Me pregunto a menudo cuánto sabemos de esas personas que, apiñadas en una barca, llegan a nuestras costas o a las costas italianas o griegas. Cuando les vemos en las imágenes que nos ofrecen los telediarios, sus rostros reflejan dolor, hambre, frío, tristeza y, sin embargo, no siempre podemos decir que conocemos el verdadero motivo de esa huida que emprendieron un día desde su tierra de origen hacia nuestro continente. Sabemos que muchos de ellos han emigrado a la fuerza debido a la persecución que sufrían por motivos étnicos, políticos o religiosos. Imaginamos, pero no conocemos en profundidad y en detalle, todo aquello que han padecido en su travesía, y hasta antes de emprenderla, a causa del maltrato, de la discriminación, de las humillaciones morales y físicas impartidas con intolerancia racista y afán de lucro por esos traficantes de seres humanos, unas mafias que sin escrúpulos les han sacado hasta el último céntimo para que, en condiciones inhumanas, atravesaran el mar y llamaran a la puerta de Europa.
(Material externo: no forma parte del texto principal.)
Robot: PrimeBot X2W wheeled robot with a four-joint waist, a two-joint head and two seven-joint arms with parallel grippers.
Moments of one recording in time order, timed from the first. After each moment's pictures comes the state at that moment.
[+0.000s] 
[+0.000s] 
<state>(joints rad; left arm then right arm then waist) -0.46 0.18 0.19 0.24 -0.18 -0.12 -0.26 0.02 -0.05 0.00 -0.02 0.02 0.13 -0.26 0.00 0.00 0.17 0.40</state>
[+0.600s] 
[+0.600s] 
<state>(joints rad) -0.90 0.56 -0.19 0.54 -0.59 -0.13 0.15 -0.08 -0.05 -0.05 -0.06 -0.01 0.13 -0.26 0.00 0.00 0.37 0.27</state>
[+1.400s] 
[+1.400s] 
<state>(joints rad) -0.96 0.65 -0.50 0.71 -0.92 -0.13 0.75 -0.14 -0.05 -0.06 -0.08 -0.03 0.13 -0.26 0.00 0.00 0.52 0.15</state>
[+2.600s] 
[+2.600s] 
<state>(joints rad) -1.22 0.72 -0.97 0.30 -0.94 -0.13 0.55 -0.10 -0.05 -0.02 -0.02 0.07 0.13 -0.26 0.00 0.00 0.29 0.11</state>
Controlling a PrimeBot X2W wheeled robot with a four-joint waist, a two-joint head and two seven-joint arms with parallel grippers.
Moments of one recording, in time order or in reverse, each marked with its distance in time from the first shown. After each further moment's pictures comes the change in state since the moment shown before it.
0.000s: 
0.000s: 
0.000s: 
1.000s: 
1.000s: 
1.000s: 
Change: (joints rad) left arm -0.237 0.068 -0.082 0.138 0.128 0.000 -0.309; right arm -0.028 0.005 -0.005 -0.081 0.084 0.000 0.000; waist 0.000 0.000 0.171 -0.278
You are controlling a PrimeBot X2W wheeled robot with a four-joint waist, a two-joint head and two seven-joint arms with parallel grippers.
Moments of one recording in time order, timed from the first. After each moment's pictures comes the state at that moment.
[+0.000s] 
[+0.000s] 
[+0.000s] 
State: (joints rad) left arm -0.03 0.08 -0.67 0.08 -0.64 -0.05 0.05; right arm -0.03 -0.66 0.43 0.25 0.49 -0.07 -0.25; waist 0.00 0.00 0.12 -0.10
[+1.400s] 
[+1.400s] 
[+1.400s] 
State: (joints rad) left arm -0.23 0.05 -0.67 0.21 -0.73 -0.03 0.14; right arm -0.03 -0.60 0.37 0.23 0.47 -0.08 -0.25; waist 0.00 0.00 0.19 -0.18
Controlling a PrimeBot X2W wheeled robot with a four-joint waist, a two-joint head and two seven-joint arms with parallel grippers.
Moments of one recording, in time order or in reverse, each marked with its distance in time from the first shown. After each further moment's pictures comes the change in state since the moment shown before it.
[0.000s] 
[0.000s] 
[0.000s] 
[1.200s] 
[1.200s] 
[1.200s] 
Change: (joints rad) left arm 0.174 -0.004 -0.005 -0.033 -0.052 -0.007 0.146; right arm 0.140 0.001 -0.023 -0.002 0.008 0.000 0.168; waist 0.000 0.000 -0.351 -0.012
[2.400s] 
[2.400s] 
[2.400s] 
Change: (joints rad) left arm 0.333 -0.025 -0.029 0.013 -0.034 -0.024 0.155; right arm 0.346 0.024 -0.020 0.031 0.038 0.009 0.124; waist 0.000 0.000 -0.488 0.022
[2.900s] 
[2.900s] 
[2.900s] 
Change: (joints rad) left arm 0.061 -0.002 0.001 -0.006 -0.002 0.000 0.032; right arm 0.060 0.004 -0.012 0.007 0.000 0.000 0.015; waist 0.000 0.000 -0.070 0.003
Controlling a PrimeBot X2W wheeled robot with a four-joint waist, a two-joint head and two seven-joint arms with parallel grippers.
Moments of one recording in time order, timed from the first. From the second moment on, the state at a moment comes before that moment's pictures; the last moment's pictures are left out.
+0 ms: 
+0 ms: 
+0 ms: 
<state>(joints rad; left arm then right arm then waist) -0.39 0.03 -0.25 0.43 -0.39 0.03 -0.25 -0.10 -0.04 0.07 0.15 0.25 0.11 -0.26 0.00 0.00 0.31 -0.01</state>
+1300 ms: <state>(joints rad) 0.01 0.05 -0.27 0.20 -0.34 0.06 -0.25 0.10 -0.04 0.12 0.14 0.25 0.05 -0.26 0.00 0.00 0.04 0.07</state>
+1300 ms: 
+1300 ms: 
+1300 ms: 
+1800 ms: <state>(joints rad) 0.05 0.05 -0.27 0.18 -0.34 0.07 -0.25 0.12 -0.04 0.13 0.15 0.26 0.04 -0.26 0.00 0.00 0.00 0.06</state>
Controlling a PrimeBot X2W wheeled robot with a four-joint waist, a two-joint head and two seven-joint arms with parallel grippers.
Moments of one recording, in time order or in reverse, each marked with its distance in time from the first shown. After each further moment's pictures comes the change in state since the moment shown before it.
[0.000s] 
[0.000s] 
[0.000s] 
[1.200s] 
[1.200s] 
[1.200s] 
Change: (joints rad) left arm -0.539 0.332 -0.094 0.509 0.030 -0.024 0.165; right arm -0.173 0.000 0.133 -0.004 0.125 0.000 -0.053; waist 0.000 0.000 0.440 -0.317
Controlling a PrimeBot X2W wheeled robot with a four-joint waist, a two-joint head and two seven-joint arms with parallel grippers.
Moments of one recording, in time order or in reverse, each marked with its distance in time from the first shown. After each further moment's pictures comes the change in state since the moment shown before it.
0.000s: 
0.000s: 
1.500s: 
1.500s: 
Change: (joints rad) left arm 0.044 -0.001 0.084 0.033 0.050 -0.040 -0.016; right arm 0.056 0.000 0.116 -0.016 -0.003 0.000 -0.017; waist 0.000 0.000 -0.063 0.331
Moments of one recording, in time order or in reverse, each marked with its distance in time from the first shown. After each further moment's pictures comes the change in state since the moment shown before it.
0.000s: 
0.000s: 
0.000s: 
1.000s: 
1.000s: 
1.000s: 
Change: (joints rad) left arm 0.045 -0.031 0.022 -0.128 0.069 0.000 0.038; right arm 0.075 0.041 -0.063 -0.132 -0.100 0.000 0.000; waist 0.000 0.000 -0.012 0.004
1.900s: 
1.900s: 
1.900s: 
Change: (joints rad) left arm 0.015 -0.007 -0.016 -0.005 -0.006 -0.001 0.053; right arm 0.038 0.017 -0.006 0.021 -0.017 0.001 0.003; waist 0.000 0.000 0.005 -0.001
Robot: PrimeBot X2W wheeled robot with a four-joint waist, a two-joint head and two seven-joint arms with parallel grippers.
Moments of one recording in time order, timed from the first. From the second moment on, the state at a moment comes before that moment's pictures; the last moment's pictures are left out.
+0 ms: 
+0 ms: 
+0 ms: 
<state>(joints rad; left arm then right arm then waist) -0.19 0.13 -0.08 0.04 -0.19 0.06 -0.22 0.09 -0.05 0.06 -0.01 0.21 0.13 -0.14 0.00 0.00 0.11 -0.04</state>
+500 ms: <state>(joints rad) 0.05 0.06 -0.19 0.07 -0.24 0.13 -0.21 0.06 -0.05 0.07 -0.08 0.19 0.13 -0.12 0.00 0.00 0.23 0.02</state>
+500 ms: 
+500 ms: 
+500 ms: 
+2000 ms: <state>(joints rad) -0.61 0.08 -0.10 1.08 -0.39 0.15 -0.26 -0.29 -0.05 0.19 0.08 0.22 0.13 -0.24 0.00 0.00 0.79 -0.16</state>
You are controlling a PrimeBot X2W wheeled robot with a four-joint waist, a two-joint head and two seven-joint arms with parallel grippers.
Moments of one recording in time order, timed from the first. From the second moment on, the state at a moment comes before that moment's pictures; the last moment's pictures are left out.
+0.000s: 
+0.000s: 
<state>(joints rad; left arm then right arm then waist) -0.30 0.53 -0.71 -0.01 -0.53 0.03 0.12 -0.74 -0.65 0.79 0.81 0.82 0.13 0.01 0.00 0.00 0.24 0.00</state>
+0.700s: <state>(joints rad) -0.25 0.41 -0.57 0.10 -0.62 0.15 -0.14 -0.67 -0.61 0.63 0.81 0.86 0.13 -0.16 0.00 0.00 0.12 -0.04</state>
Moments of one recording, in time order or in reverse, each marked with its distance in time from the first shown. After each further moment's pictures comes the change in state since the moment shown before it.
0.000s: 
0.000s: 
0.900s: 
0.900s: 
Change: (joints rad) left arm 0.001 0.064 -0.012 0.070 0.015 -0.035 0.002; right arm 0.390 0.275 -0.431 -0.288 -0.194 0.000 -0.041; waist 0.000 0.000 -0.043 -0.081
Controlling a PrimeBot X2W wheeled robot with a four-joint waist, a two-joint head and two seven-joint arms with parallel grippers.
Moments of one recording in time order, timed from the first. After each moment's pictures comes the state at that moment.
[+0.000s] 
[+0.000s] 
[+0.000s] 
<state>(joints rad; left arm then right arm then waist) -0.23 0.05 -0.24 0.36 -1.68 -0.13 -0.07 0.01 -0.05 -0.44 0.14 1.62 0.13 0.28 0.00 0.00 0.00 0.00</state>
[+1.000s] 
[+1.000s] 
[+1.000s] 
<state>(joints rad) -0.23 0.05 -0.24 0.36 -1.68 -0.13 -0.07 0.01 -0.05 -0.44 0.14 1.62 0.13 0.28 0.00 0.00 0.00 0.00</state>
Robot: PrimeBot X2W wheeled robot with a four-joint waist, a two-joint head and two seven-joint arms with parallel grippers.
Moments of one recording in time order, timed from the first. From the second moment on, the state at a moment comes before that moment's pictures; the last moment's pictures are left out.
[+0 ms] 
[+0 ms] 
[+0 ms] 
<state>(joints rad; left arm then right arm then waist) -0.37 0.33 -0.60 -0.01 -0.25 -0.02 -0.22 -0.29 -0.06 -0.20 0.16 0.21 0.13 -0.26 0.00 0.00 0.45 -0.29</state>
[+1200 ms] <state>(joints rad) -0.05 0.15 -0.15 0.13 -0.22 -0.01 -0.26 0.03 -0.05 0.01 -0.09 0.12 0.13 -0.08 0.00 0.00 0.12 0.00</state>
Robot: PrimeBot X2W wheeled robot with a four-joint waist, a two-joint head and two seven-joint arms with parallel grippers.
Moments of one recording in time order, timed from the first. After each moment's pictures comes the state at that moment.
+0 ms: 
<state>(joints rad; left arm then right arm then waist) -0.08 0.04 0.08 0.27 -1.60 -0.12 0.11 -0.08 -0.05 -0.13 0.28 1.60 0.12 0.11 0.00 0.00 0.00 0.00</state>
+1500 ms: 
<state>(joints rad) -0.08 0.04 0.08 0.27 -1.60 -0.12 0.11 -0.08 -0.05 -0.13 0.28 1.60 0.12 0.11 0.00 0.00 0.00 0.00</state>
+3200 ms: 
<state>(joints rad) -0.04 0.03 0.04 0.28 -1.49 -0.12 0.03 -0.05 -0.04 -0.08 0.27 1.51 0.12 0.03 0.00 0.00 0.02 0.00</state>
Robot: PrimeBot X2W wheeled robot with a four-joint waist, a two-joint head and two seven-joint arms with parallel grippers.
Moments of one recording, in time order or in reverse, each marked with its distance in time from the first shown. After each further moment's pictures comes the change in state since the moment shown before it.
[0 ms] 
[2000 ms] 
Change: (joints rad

Poco sabemos y, a veces, aún menos queremos saber de ese mundo que llamamos “Tercer mundo” refiriéndonos a esos países periféricos, subdesarrollados, que registran los peores índices de atraso económico-social, las tasas más altas de analfabetismo, hambre, carencia hospitalaria y escasa expectativa de vida de seres humanos, como nosotros, que para los occidentales que se sienten de serie A aparecen como alienígenas sin alma. No se sabe qué es peor, si el silencio de la indiferencia o el tono con que se habla de la valla de Calais para frenar la crisis migratoria que toca a las puertas de Londres. No se sabe qué es peor, si la espera antes de subirse en una patera para atravesar el Estrecho o el Mediterráneo o las condiciones infrahumanas de los campamentos de Calais, que no reúnen siquiera las condiciones de los campamentos de refugiados de guerra.

Las palabras que Francisco pronunció en agosto a este propósito fueron capaces de dar la vuelta al mundo y probablemente de ser comprendidas por cualquiera, en cualquier parte del planeta, incluso por aquellos ojos que no quieren ver y por aquellos oídos que siguen sin querer oír: “Rechazarlos es un acto de guerra”. Así lo afirmó, en ocasión del encuentro con jóvenes tomando como ejemplo, el drama que se está produciendo en Asia, donde los “rohingya”, población musulmana que huye de Myanmar, son rechazados de un país a otro, sin encontrar hospitalidad. “Cuando llegan a un puerto, a una playa, les dan un poco de agua, algo de comida y los devuelven al mar, este es un conflicto no resuelto, esto es la guerra, esto se llama violencia, se llama matar”.

Tragedias como esta, o como las que se repiten día a día en Siria donde las milicias del DAESH secuestran, persiguen y matan a cristianos, empujan a familias y a comunidades enteras a cortar las raíces que les une a su tierra y a huir en busca de una vida en paz: son estos los horrores de guerra que fabrican prófugos en muchas partes del mundo. Y quien no quiera reconocerlo favorece con su silencio a muchos dictadores, explotadores, traficantes y verdugos corta gargantas que seguirán lucrándose sin miramiento alguno con la tragedia humana.

Estamos cansados de esta política vacía, sin ideales y sin iniciativas, que termina vaciando los corazones de generosidad y llenándolos de resentimiento.

La UE sigue sin decidirse. Muchos los llaman clandestinos y, sin embargo, son hermanos, es gente que sufre y que necesita ayuda. Se necesitan corredores humanitarios custodiados por la UE o por la ONU, se necesita trabajar en los lugares donde se originan estos dramas. Sirven ideas claras y responsabilidad, sirve que dejemos el cinismo fuera de los Parlamentos, que dejemos de mirarnos al ombligo con populismos e independentismos varios y alarguemos el corazón a dimensiones más universales para que consigamos, lo antes posible, que todo el mundo, en paz, sea nuestro país.